══ Collected data ══
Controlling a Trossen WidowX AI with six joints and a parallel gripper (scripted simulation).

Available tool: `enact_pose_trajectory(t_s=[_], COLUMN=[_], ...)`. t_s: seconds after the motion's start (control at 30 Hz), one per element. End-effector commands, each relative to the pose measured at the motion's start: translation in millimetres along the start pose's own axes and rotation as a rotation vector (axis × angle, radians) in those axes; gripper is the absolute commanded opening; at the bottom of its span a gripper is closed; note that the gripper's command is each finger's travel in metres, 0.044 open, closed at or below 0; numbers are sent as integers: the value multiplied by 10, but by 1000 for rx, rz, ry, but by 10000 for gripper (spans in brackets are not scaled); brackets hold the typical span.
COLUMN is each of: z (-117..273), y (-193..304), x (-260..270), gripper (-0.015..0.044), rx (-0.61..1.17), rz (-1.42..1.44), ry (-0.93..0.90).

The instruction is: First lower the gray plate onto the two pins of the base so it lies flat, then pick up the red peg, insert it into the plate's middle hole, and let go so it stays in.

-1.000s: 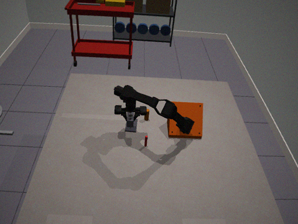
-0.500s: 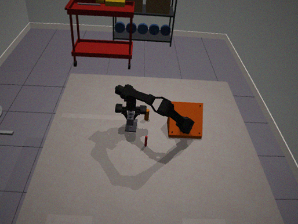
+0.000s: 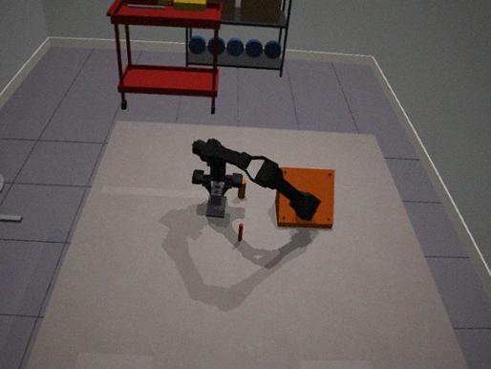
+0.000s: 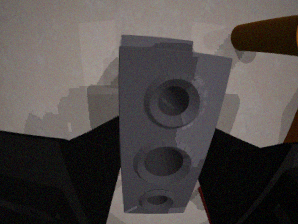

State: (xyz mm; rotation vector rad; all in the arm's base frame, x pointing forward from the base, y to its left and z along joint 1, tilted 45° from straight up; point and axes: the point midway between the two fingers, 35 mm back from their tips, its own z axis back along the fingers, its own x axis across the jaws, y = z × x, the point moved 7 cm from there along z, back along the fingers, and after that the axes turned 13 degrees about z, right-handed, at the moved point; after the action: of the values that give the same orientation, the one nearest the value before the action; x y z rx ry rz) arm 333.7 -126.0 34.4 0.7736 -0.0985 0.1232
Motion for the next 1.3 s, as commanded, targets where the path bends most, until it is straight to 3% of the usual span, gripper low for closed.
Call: enact_pose_trajectory(t_s=[0.0,0.63,1.27], z=[1,-8,-282], y=[-9,-20,-22], x=[-3,-12,-11], gripper=[0,0,0], rx=[-5,-5,-4], rz=[-3,-3,-3], ry=[1,1,0])
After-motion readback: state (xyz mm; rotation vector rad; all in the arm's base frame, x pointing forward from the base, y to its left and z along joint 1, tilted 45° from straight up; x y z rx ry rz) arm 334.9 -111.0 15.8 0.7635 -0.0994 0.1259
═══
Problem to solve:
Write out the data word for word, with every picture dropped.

Result:
Controlling a Trossen WidowX AI with six joints and a parallel gripper (scripted simulation).

Available tool: `enact_pose_trajectory(t_s=[_], COLUMN=[_], ...)`. t_s: seconds after the motion's start (control at 30 Hz), one per element. End-effector commands, each relative to the pose measured at the motion's start: translation in millimetres along the start pose's own axes and rotation as a rotation vector (axis × angle, radians) in those axes; gripper is the absolute commanded opening; at the bottom of its span a gripper is closed; note that the gripper's command is each finger's travel in metres, 0.044 open, closed at or below 0; numbers are sent as integers: the value multiplied by 10, but by 1000 for rx, rz, ry, but by 10000 for gripper (spans in brackets are not scaled); brackets hold the typical span.
COLUMN is each of: z (-117..273), y (-193..304), x (-260..270), gripper (-0.015..0.044), rx (-0.61..1.17), rz (-1.42..1.44), ry (-0.93..0.90).

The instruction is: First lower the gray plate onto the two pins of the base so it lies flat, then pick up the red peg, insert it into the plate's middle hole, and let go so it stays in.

-1.000s: 
-0.500s: 
+0.000s: 
+0.000s: 

State: (xyz mm; rotation vector rad; all in the arm's base frame, x pointing forward from the base, y to its left and z along joint 1, tilted 45° from straight up; point and axes: the point midway between the two fingers, 35 mm back from their tips, its own z axis back along the fingers, its own x axis across the jaws, y = z × x, the point moved 7 cm from there along z, back along the fingers, and after that the axes turned 13 degrees about z, right-handed, at the moved point; after the action: of the values that give the same orientation, the one nearest the value before the action; x y z rx ry rz) arm 333.7 -126.0 34.4 0.7736 -0.0985 0.1232
Motion for the next 1.3 s, as commanded, targets where the path bends most, until it is straight to 3% of the usual span, gripper low for closed.
Call: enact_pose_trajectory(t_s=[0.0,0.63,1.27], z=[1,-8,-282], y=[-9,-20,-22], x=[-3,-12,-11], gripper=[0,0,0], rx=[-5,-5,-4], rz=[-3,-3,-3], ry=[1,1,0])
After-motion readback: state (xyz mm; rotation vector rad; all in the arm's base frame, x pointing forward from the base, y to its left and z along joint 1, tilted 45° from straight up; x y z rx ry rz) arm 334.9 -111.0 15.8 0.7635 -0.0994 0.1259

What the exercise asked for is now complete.